ANNAPOLIS, Md. – Overall oxygen conditions in the Chesapeake Bay during 2025 were near the average observed in recent decades. But as is often the case, “average” obscures conditions that at times were both notably better and worse than normal.
In Maryland, the area affected by low oxygen was the 11th largest out of 41 years of monitoring, which was classified in the average range, according to the Maryland Department of Natural Resources.
A computer analysis of Baywide conditions by the Virginia Institute of Marine Science found that low oxygen, or hypoxic, conditions in mid-summer were severe at their peak but didn’t last as long as they typically do.
Both analyses show that the summer started out with a smaller than normal “dead zone” through early June. Then conditions began to worsen. In early July, DNR monitoring noted that nearly 20% of the mainstem Bay within Maryland had too little oxygen to support most aquatic life. That was the fifth worst report for early July in 40 years of monitoring.
The situation improved a bit in late July and early August but remained notably worse than the long-term average. By late August, about 10% of Maryland’s portion of the Bay was hypoxic — roughly normal for that time of year. Increased winds and cooler air temperatures in August likely resulted in a decrease from the July peak, DNR reported.
Hypoxia is defined as water with less than 2 milligrams of oxygen per liter of water. Most aquatic life will not survive for long with that little oxygen.
Hypoxic conditions exist naturally in deep areas of the Bay, especially during years of high freshwater flows. That results in strong stratification in the water, which prevents oxygen-rich surface water from mixing with low-oxygen bottom water.
In the last century, areas impacted by hypoxia have expanded as increased amounts of nutrients spurred more algae growth. When the water contains more algae than fish and other aquatic life can consume, the excess sinks to the bottom and decomposes in a process that consumes oxygen.
DNR reported that freshwater flows during the first several months of the year were about 20% larger than normal, washing more nutrients into the Chesapeake and increasing the likelihood of large dead zones.
Then came an extremely wet May, which saw the highest precipitation on record for Maryland and the second highest for Pennsylvania. DNR scientists said the rain washed even more nutrients downstream and likely set up the spike in hypoxia seen in late June and early July. Hotter than normal mid-summer weather likely exacerbated the problem, they said, because hot spells can reinforce stratification in the water and prevent mixing.
The weather turned cooler and drier later in the summer and winds picked up, which facilitated the mixing of water and relieved hypoxic conditions, DNR said.
A similar picture was painted by the Chesapeake Bay Environmental Forecast System developed by VIMS and Anchor QEA, an environmental engineering and consulting firm. The system uses computer models that use monitoring and other data to estimate Baywide hypoxia.

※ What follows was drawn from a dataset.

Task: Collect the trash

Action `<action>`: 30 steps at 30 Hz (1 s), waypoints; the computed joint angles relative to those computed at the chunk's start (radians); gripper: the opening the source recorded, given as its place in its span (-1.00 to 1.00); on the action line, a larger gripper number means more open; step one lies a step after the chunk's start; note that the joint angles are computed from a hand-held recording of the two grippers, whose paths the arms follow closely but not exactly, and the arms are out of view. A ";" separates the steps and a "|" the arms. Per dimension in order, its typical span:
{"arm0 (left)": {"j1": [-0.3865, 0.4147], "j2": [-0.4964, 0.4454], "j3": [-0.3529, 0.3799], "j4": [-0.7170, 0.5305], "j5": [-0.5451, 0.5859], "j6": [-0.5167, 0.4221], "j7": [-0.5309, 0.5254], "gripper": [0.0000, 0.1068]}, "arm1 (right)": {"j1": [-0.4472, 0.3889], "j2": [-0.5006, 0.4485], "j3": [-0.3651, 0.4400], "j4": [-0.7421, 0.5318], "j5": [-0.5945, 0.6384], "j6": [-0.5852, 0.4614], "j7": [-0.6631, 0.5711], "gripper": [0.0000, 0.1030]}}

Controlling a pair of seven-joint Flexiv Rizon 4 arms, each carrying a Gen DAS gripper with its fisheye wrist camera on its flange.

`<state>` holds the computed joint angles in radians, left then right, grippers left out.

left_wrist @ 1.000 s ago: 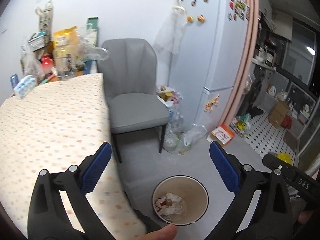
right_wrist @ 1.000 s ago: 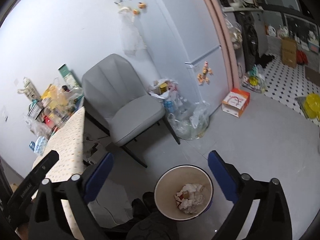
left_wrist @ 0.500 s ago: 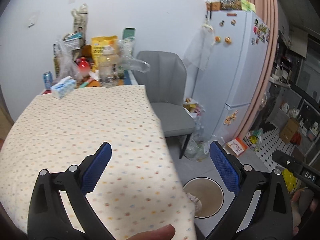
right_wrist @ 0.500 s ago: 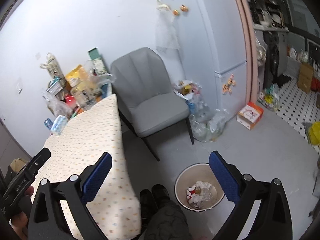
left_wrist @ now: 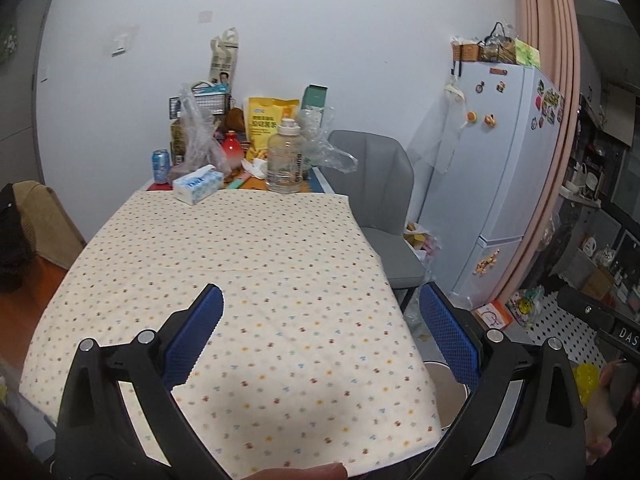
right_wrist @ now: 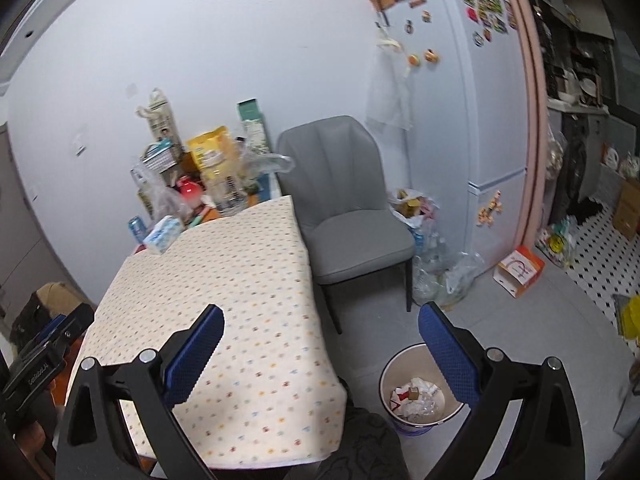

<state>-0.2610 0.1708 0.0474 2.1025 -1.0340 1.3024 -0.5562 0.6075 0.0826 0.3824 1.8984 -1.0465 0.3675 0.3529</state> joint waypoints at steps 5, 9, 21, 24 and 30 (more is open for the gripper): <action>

For the entire Bay, it showed conditions worsening through June, peaking in July with a relatively large dead zone that impacted about 12% of the Chesapeake. The zone shrank in August to better than normal conditions when temperatures cooled and winds from Hurricane Erin, which passed offshore, helped facilitate the mixing of water.
“Even in what we classify as an average year, the Bay can experience periods of prolonged stress,” said Marjorie Friedrichs, a VIMS professor. “July’s persistent hypoxia illustrates how sensitive the ecosystem is to subtle shifts in wind, temperature and river flow. Those changes can have real implications for the distribution and behavior of fish, crabs and other species that rely on well oxygenated habitat.”
The model also found that hypoxic conditions generally started later and ended earlier than in other years, with 60 days of sustained low oxygen, below the typical range of 78-116 days.
Taken as a whole, the model concluded that 2025 was generally an average year for the Bay’s dead zone. The total Baywide amount of hypoxia estimated by the model ranked 30th out of 40 years, and VIMS scientists said that generally fell into the normal range.